Action item:
Here is a listing. Reproduce it exactly.

Material for this task:
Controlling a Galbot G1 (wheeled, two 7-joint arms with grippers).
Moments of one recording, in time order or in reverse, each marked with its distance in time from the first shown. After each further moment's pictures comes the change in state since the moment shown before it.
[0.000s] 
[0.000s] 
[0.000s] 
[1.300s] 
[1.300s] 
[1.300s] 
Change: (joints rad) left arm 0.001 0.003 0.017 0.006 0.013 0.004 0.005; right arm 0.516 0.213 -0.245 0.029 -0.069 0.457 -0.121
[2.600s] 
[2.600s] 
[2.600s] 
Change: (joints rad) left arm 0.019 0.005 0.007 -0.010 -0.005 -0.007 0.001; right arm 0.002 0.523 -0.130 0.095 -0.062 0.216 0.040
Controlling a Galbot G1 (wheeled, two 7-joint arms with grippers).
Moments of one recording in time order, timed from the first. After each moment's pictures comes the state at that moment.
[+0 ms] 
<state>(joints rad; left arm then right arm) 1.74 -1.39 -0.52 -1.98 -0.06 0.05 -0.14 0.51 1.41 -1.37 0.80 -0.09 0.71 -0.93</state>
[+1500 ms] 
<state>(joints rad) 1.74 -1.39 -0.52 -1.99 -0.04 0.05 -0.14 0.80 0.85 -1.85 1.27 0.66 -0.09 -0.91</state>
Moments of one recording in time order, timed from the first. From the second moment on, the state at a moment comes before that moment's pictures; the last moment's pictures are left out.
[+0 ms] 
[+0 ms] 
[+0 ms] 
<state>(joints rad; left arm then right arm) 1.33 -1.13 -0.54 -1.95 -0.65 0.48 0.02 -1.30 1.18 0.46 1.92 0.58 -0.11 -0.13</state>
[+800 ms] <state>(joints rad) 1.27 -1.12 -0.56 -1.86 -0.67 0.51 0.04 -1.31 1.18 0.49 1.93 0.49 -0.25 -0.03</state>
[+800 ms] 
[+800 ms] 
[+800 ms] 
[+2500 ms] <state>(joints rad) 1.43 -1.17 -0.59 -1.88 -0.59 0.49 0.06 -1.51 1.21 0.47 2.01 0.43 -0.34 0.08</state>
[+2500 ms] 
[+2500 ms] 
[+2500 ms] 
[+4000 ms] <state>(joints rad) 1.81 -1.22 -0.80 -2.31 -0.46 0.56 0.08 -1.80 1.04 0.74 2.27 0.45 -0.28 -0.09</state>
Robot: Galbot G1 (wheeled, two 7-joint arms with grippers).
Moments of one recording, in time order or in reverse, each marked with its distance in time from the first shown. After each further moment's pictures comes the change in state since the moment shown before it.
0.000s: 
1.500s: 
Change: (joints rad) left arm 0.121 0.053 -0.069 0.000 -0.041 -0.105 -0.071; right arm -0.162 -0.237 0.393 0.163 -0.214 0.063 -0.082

Answer box:
Controlling a Galbot G1 (wheeled, two 7-joint arms with grippers).
Moments of one recording, in time order or in reverse, each marked with its distance in time from the first shown. After each further moment's pictures comes the change in state since the moment shown before it.
[0.000s] 
[0.000s] 
[0.000s] 
[1.300s] 
[1.300s] 
[1.300s] 
Change: (joints rad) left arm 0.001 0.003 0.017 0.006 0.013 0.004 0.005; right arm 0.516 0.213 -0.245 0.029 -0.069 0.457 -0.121
[2.600s] 
[2.600s] 
[2.600s] 
Change: (joints rad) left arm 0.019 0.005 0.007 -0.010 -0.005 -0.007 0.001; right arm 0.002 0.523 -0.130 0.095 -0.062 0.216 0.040
Controlling a Galbot G1 (wheeled, two 7-joint arms with grippers).
Moments of one recording in time order, timed from the first. After each moment's pictures comes the state at that moment.
[+0 ms] 
<state>(joints rad; left arm then right arm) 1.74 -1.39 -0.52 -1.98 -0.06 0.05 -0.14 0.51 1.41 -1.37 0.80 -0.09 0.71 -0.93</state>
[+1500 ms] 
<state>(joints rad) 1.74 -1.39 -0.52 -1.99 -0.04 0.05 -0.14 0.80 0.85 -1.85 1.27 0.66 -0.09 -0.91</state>
Moments of one recording in time order, timed from the first. From the second moment on, the state at a moment comes before that moment's pictures; the last moment's pictures are left out.
[+0 ms] 
[+0 ms] 
[+0 ms] 
<state>(joints rad; left arm then right arm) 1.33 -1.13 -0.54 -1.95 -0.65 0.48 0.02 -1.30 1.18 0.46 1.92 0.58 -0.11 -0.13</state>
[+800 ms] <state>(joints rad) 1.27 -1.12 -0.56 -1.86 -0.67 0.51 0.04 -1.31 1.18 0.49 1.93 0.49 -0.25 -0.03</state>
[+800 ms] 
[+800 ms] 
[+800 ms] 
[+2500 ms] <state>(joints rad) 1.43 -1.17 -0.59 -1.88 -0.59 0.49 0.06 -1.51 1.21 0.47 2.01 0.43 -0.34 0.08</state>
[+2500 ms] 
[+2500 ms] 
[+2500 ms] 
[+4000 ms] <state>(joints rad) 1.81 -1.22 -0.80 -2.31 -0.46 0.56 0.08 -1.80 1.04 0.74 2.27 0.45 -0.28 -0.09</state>
Robot: Galbot G1 (wheeled, two 7-joint arms with grippers).
Moments of one recording, in time order or in reverse, each marked with its distance in time from the first shown. After each further moment's pictures comes the change in state since the moment shown before it.
0.000s: 
1.500s: 
Change: (joints rad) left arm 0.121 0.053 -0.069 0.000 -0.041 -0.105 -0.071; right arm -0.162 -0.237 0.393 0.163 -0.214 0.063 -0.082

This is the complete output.